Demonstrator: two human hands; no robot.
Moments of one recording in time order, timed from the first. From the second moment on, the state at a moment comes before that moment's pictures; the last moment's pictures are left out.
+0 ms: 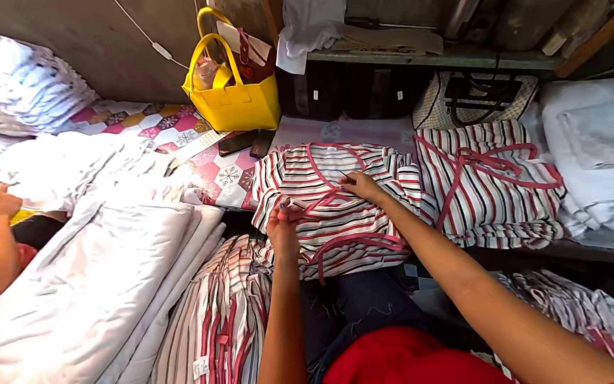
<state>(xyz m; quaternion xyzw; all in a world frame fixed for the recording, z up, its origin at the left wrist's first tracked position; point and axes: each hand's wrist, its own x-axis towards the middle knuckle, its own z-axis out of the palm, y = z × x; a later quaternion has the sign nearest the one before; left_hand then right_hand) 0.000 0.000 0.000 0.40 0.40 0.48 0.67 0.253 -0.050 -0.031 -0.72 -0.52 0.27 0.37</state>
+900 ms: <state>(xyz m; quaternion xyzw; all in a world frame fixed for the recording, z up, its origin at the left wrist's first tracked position) 0.053 0.017 -0.021 0.51 0.29 0.30 0.75 0.226 -0.077 -0.020 -0.77 -0.46 0.24 0.36</state>
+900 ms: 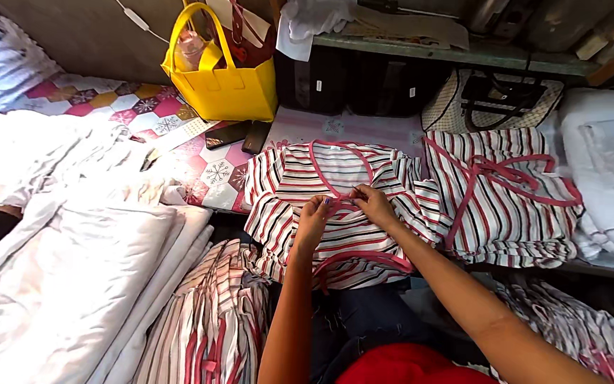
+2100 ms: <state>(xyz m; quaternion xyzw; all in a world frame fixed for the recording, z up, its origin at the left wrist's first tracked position) 0.028 -0.001 -0.001 0.75 0.35 0.27 0.49 0.212 -0.064 0.033 -0.67 -0.28 0.60 0.34</state>
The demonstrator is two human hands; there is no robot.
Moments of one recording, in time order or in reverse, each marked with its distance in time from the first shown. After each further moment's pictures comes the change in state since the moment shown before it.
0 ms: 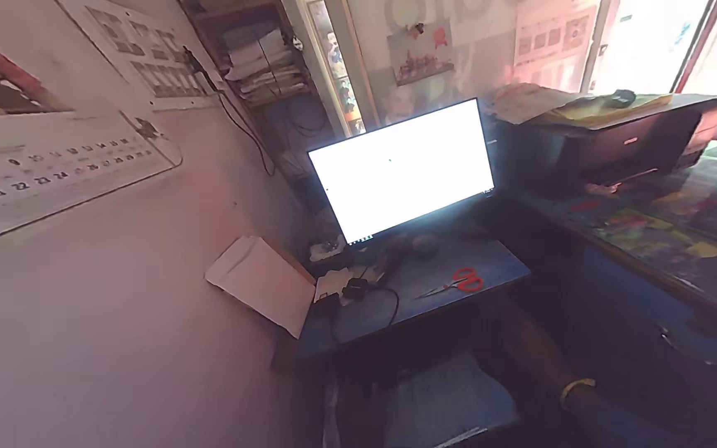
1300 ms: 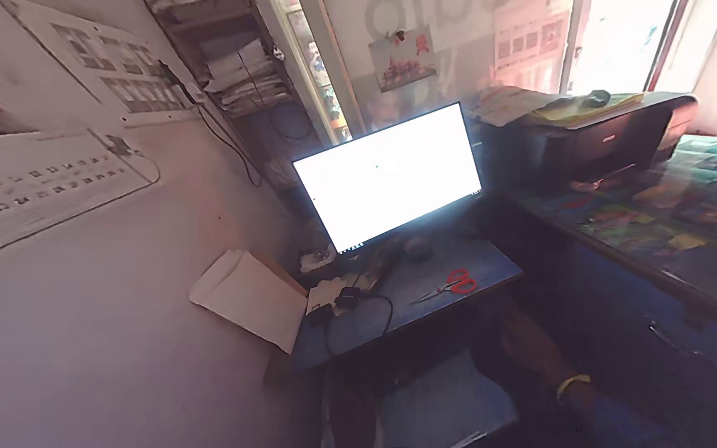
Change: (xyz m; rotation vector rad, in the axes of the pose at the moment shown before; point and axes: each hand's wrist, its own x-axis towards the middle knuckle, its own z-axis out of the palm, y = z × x) left_hand 0.029 -0.006 0.006 -0.059 -0.075 -0.057; right_hand 0.006 0.007 0.003 -0.048 0.025 0.013
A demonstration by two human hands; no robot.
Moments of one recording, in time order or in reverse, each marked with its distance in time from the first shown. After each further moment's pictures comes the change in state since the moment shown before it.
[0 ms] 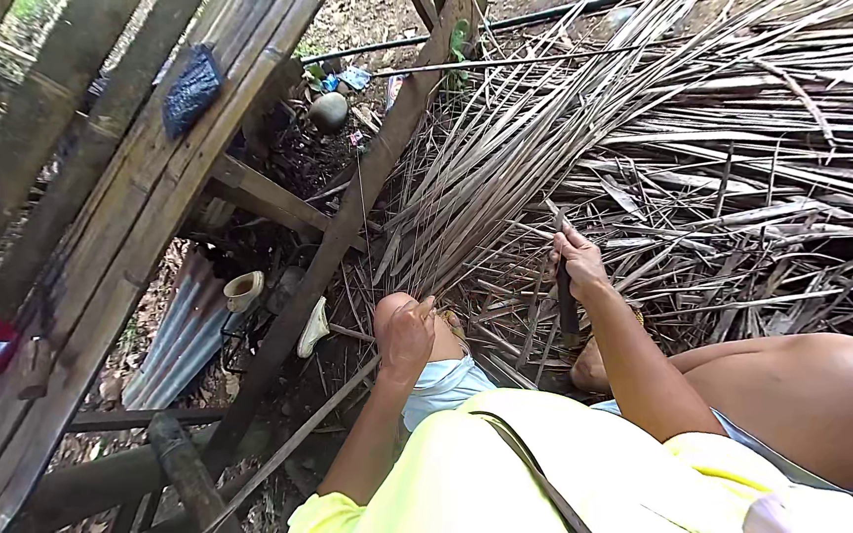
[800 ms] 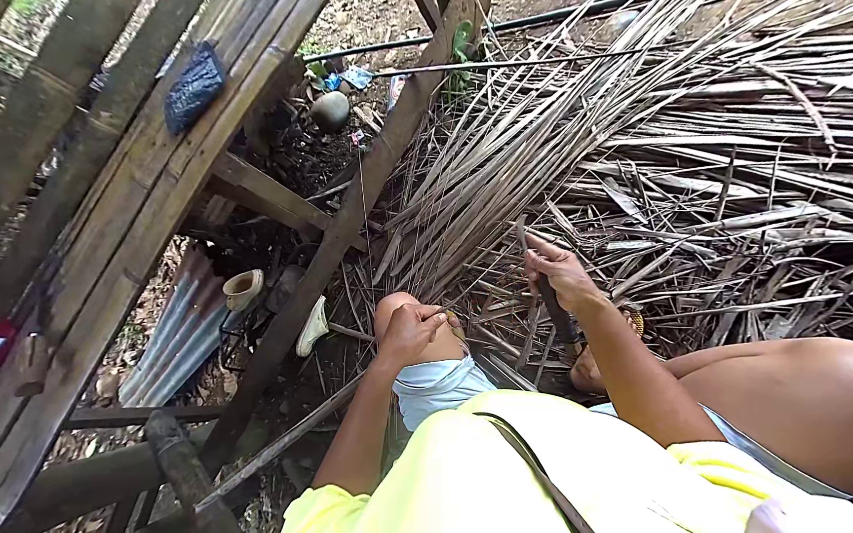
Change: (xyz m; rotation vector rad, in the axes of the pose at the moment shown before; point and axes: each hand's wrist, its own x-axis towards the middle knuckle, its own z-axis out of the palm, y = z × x) left_hand 0.015 -0.014 -0.011 -0.537 -0.306 -0.077; right_hand -0.028 0.000 0.012 -0.073 -0.297 -0.040
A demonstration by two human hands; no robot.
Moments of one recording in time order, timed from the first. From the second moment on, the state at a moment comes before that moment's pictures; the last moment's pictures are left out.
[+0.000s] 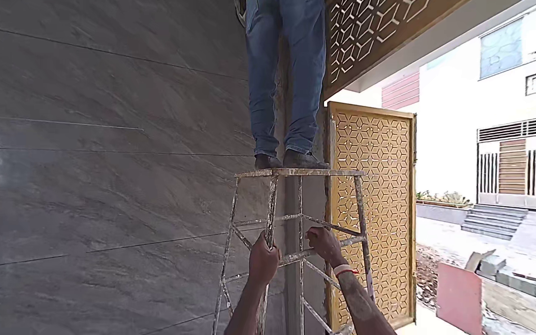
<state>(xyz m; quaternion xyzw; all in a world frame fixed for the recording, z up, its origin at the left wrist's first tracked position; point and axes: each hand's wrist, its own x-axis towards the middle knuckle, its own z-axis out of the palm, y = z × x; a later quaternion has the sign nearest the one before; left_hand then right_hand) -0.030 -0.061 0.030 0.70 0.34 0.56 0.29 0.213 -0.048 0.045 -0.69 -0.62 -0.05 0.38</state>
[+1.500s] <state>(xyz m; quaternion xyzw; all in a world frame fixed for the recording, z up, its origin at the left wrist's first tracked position) -0.035 -0.073 0.024 0.72 0.33 0.55 0.25 0.204 -0.069 0.034 -0.64 -0.64 -0.09 0.42</state>
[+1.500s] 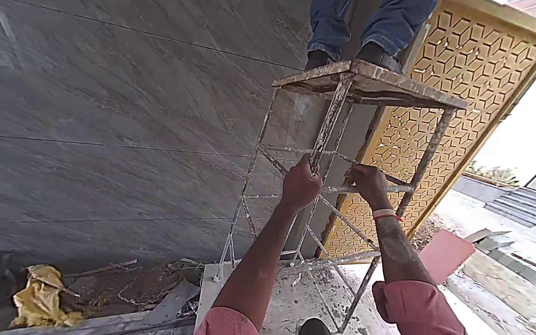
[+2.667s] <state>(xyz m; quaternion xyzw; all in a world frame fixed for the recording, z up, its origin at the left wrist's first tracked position) -0.031 -0.058 0.024 0.72 0.27 0.59 0.24 0.175 -0.112 0.036 -0.59 -0.63 -0.34 0.37</state>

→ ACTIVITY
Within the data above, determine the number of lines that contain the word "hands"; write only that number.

→ TASK SOLUTION
4